Dataset entries
════════════════════
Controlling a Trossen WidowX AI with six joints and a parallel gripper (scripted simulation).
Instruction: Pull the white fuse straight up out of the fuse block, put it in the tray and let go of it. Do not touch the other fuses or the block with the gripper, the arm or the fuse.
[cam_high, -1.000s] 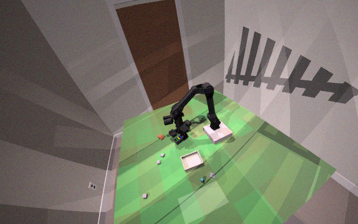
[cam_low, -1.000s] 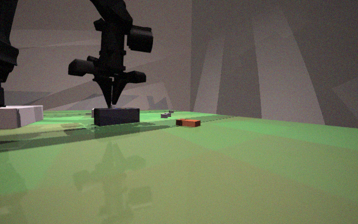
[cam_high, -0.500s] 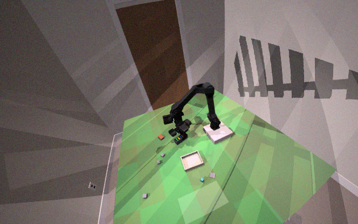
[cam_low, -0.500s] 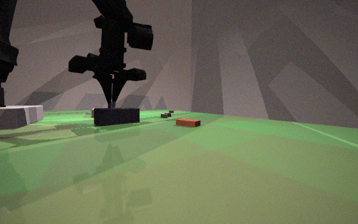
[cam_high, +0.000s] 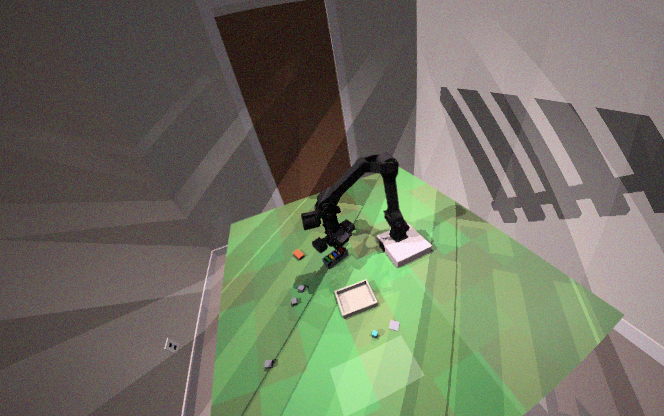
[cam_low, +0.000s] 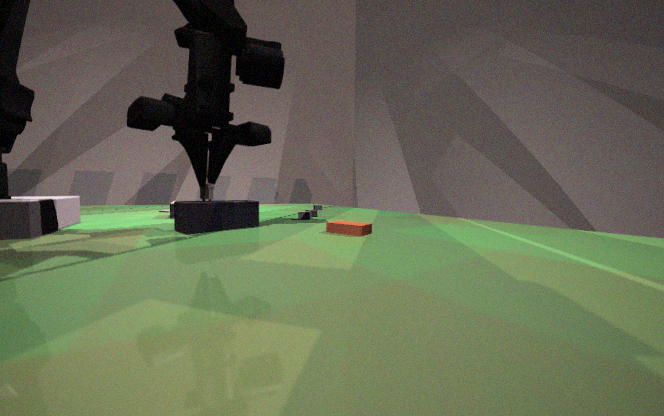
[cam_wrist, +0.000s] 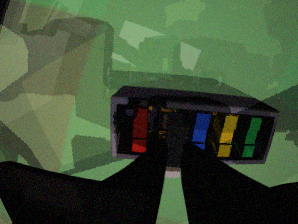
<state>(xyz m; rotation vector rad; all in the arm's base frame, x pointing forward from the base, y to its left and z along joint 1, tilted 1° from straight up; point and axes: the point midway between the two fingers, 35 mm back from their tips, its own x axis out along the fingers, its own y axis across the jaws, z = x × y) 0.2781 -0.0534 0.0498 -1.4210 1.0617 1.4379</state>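
My gripper tip is 220 mm to the right of the tray, 60 mm above it and 20 mm short of it. From my gripper tip the other things lie so: white fuse 10 mm below.
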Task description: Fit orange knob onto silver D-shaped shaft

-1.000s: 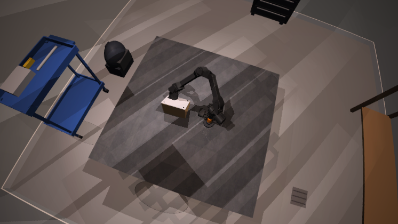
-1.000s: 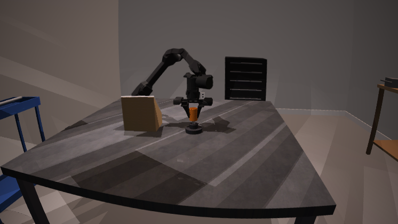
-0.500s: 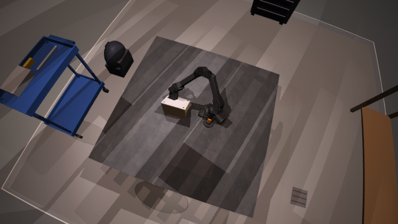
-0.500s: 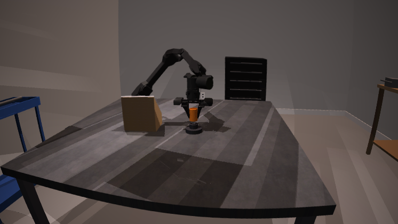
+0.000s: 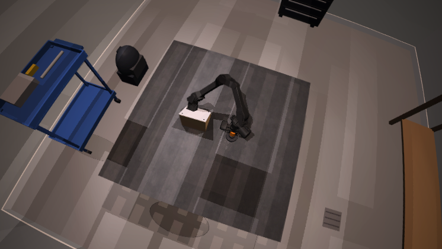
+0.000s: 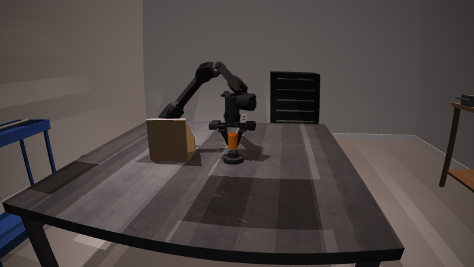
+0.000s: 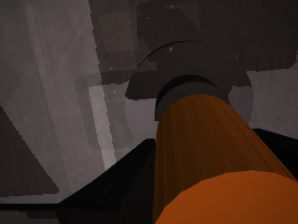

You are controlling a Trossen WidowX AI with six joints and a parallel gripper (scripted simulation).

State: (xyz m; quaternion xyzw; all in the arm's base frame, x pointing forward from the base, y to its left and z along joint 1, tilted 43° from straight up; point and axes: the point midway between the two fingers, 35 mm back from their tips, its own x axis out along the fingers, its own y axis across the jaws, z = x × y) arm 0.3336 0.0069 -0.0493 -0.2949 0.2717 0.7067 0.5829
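My gripper tip is now 30 mm below the orange knob. Also, from my gripper tip: round dark pedestal: 40 mm below.
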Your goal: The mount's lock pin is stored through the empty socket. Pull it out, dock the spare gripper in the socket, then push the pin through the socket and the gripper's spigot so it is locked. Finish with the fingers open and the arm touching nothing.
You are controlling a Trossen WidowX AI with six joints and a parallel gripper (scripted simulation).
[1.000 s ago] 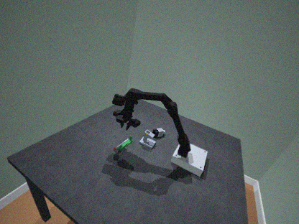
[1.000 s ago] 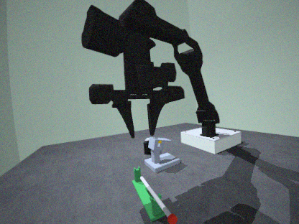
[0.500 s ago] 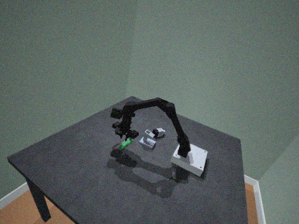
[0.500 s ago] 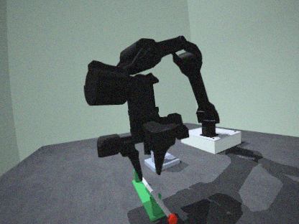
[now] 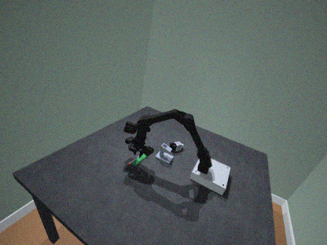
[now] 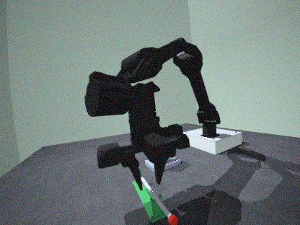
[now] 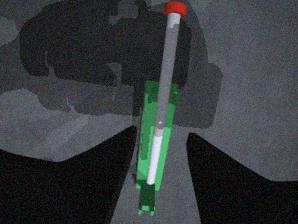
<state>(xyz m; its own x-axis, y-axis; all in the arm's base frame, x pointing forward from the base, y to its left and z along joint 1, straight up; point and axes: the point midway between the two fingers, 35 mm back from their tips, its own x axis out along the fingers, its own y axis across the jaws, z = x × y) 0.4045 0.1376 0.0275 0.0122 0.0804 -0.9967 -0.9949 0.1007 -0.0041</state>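
My gripper tip is 1 cm past the pin rest, 4 cm to the left of it and 3 cm above it. From my gripper tip the other things lie so: spare gripper (17 cm behind, 30 cm to the right, 2 cm below); then grey mount (13 cm behind, 15 cm to the right).
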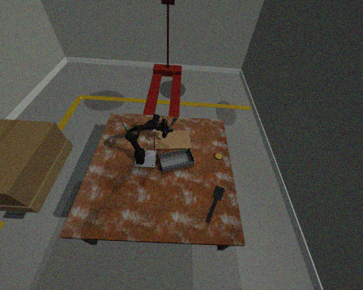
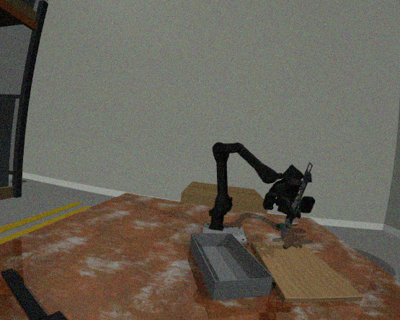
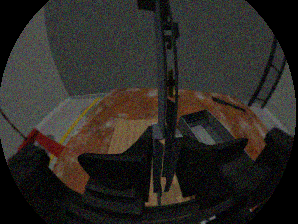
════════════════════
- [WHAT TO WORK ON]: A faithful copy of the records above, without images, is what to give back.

- [ANSWER FOR THIS EXERCISE]:
Controlling a Trossen WidowX AI with six joints and a parallel gripper (scripted simulation).
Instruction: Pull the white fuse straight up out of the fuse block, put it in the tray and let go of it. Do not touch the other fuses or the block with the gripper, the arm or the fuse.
[cam_high, -1.000s] 
[cam_low, -1.000s] 
[cam_high, -0.500s] 
[cam_low, -0.500s] 
[cam_high, +0.000s] 
[cam_low, +0.000s] 
[cam_wrist, +0.000s] 
<state>(xyz m; rotation vector rad; all in the arm's base frame, x pointing forward from the base, y to its left and z along joint 1, tilted 1° from straight up; point and axes: the point midway between the two fingers, 35 mm back from their tips, its own x axis out along the fingers, its own y axis across the jaws, z = x × y) 0.2781 -0.0534 0.0498 -1.4210 1.0617 1.4379</state>
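My gripper tip is 220 mm to the right of the tray, 60 mm above it and 20 mm short of it. From my gripper tip the other things lie so: white fuse 10 mm below.
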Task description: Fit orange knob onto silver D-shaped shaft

-1.000s: 
-1.000s: 
-0.500s: 
-0.500s: 
+0.000s: 
+0.000s: 
+0.000s: 

You are controlling a Trossen WidowX AI with six joints and a parallel gripper (scripted simulation).

State: (xyz m; quaternion xyzw; all in the arm's base frame, x pointing forward from the base, y to its left and z along joint 1, tilted 43° from straight up; point and axes: the point midway between the two fingers, 35 mm back from their tips, its own x axis out along the fingers, its own y axis across the jaws, z = x × y) arm 0.3336 0.0069 -0.0493 -0.2949 0.2717 0.7067 0.5829
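My gripper tip is now 30 mm below the orange knob. Also, from my gripper tip: round dark pedestal: 40 mm below.
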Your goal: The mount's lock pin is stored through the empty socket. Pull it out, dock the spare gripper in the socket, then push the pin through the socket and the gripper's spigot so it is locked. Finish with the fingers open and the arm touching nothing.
You are controlling a Trossen WidowX AI with six joints and a parallel gripper (scripted simulation).
[1.000 s ago] 
[1.000 s ago] 
[0.500 s ago] 
[0.500 s ago] 
[now] 
[now] 
[now] 
<state>(xyz m; its own x-axis, y-axis; all in the arm's base frame, x pointing forward from the base, y to its left and z along joint 1, straight up; point and axes: the point midway between the two fingers, 35 mm back from their tips, its own x axis out along the fingers, its own y axis across the jaws, z = x × y) 0.4045 0.1376 0.0275 0.0122 0.0804 -0.9967 -0.9949 0.1007 -0.0041</state>
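My gripper tip is 1 cm past the pin rest, 4 cm to the left of it and 3 cm above it. From my gripper tip the other things lie so: spare gripper (17 cm behind, 30 cm to the right, 2 cm below); then grey mount (13 cm behind, 15 cm to the right).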

This answer has now been given in full.